Recently, in some newspaper reports, the Secretary General of the National Union of Electricity of Employees, Comrade Joe Ajaero has accused the Accountant General of the Federation, Ahmed Idris of complicity and delay in the said payment. Ajaero maintained that payment schedules for batches 14, 15 and 36 were on the Accountant General’s table for over six months but he failed to act on it with dispatch they deserved. In a letter to the Director General of Bureau of Public Enterprises, BPE, dated August 14, NUEE through its General Secretary, Joe Ajaero, expressed disappointment over the protracted issue and warned that the union was being pushed to the limit over the unpaid benefits. NUEE letter reads in part: “We want to put it on record that the technical working group (TWG) has since concluded their job and nothing in terms of settlement of the delayed exit entitlement has been recorded so far. The union is unhappy that your organisation has not arranged the update since the TWG was inaugurated in March, 2018.
“It is disheartening to note that five years after privatisation, people are still being owed severance and other exit benefits. Many have gone to the great beyond waiting for these legitimate entitlements. We are tired of the unending wait while the aggrieved and deprived beneficiaries continued to flood our office with their complaints.” It added that “We hope that needful steps will be taken to effect full payments of all the outstanding benefits without further delay.”

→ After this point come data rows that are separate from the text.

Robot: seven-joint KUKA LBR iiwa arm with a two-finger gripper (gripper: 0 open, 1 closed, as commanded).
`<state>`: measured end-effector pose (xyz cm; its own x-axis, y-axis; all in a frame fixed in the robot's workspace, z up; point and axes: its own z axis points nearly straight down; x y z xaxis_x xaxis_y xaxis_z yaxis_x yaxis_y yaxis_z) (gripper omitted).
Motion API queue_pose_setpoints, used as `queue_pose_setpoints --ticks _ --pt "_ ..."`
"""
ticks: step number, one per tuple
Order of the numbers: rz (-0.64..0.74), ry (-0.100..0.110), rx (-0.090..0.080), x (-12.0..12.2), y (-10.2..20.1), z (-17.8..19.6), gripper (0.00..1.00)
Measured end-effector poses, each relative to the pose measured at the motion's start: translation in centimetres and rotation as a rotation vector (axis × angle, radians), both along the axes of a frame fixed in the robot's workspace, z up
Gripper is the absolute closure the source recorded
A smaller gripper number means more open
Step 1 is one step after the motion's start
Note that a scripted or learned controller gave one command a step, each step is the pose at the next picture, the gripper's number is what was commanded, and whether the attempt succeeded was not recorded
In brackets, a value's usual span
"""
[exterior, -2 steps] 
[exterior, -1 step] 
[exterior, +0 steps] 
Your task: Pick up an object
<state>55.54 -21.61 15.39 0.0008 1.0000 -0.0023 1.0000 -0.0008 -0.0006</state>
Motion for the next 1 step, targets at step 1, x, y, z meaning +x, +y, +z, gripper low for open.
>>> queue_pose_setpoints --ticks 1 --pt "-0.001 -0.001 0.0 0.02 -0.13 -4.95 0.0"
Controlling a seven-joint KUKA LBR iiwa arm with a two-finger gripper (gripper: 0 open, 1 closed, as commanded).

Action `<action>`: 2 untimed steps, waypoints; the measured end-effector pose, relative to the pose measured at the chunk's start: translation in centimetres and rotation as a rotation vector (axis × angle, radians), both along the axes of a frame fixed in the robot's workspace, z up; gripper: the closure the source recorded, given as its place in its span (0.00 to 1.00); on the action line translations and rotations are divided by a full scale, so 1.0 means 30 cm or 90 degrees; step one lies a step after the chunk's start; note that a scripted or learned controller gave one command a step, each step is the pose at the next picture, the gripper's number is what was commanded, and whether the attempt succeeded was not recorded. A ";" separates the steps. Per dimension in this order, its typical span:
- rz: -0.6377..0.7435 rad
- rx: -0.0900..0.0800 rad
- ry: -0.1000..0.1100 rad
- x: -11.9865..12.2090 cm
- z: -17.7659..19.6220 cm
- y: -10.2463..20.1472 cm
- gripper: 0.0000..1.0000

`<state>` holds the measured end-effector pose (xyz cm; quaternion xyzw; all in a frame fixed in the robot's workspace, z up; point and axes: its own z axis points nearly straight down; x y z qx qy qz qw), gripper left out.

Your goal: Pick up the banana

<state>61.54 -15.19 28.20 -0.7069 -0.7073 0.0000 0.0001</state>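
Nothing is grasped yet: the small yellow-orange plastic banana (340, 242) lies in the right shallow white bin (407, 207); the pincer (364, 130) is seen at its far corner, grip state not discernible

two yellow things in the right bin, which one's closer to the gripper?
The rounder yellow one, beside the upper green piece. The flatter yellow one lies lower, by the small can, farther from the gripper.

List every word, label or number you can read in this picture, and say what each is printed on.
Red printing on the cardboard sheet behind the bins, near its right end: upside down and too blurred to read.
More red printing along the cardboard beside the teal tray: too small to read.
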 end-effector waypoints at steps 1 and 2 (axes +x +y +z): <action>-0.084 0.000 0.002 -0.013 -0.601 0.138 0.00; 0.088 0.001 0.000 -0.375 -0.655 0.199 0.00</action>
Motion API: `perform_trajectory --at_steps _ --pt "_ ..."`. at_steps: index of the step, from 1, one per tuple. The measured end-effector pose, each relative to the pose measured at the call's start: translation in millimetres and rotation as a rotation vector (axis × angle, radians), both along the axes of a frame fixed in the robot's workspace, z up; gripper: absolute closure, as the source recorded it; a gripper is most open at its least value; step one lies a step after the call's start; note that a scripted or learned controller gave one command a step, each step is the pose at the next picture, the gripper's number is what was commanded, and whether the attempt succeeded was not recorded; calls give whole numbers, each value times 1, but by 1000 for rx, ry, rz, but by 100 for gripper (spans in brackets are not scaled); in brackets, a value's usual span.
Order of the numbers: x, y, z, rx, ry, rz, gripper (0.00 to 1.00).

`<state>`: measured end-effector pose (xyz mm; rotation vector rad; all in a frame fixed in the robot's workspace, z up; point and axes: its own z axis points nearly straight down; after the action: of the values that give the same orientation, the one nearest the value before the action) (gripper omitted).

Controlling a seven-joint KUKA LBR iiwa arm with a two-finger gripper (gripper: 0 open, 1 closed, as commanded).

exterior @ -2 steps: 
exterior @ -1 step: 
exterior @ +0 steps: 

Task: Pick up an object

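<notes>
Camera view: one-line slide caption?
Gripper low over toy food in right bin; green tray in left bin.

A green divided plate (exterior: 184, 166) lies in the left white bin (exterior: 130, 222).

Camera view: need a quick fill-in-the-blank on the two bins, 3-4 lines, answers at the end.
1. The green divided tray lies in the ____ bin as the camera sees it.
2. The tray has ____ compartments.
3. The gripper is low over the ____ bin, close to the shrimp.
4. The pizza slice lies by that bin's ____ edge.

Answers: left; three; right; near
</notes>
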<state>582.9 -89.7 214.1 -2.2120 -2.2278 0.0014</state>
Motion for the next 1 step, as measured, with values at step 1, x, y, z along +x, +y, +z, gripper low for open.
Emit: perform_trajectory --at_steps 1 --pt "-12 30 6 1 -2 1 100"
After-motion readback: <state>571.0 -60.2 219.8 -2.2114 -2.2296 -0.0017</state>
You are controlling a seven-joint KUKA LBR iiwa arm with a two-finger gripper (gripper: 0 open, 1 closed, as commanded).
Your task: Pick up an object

Meanwhile, investigation revealed that the Accountant General of the Federation, AG, has been stalling payment of benefits of some of affected staff despite being cleared and the names forwarded to the AGF by BPE with details of benefits. In fact, it was discovered that since August 1, the BPE has sent three letters to the AG detailing individual benefits and total amount needed to pay the benefits of the affected workers and former workers termed ‘batch 14, 15 and 36.” Ajaero’s outburst was a reflection of the growing frustration and haplessness among the generality of ex-PHCN staff who now hung their fate in the Almighty. Government should take this accusation seriously and treat it with the urgency it deserves.
This piece is a passionate appeal to President Muhammadu Buhari and Osinbajo who is the chairman, National Council on Privatisation to as a matter of urgency wade into this matter for a labourer deserves his full wage. “Justice will not be served until those who are unaffected are as outraged as those who are.” – Benjamin Franklin.
Eze is a media and communications specialist and the publisher, thenewinsightng.